RECORDED DATA
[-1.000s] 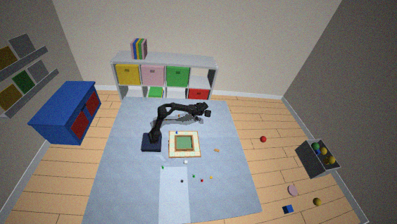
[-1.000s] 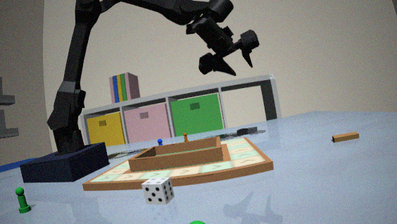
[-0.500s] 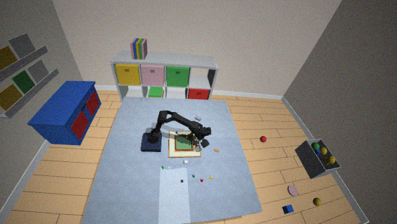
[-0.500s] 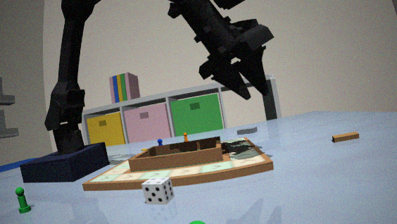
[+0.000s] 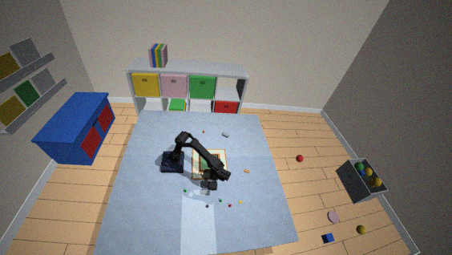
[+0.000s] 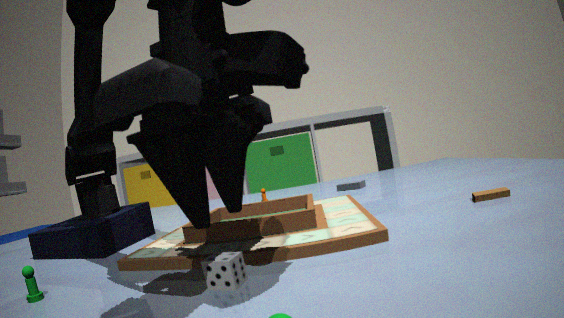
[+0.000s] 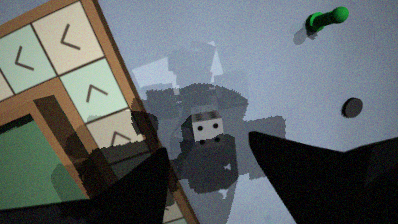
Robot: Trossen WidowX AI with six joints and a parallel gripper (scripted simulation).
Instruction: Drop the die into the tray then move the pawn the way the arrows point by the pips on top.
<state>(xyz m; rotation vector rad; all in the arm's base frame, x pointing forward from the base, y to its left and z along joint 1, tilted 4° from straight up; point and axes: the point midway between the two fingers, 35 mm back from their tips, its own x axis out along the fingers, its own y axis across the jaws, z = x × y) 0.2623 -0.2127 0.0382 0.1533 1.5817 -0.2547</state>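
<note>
My gripper tip is now 10 mm past the white die and 40 mm above it. Also, from my gripper tip: green tray floor: 10 mm ahead, 190 mm to the left, 50 mm below; then blue pawn: 50 mm behind, 310 mm to the left, 30 mm below; then wooden block: 300 mm ahead, 80 mm to the left, 50 mm below.
</note>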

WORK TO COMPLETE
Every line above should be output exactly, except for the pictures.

FINISHED EXERCISE
[-1.000s] 
[-1.000s] 
[-0.500s] 
[-0.500s] 
[+0.000s] 
[+0.000s] 
[+0.000s] 
Robot: Trossen WidowX AI with six joints and a parallel gripper (scripted simulation).
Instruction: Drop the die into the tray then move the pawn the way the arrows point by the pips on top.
<state>(xyz m; rotation vector rad; all in the arm's base frame, x pointing forward from the base, y to its left and z along joint 1, tilted 4° from straight up; point and axes: the point midway between the two fingers, 35 mm back from their tips, its own x axis out along the fingers, its own y axis across the jaws, z = x × y) 0.2623 -0.2127 0.0382 0.1533 1.5817 -0.2547</state>
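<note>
My gripper tip is now 10 mm past the white die and 40 mm above it. Also, from my gripper tip: green tray floor: 10 mm ahead, 190 mm to the left, 50 mm below; then blue pawn: 50 mm behind, 310 mm to the left, 30 mm below; then wooden block: 300 mm ahead, 80 mm to the left, 50 mm below.
</note>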

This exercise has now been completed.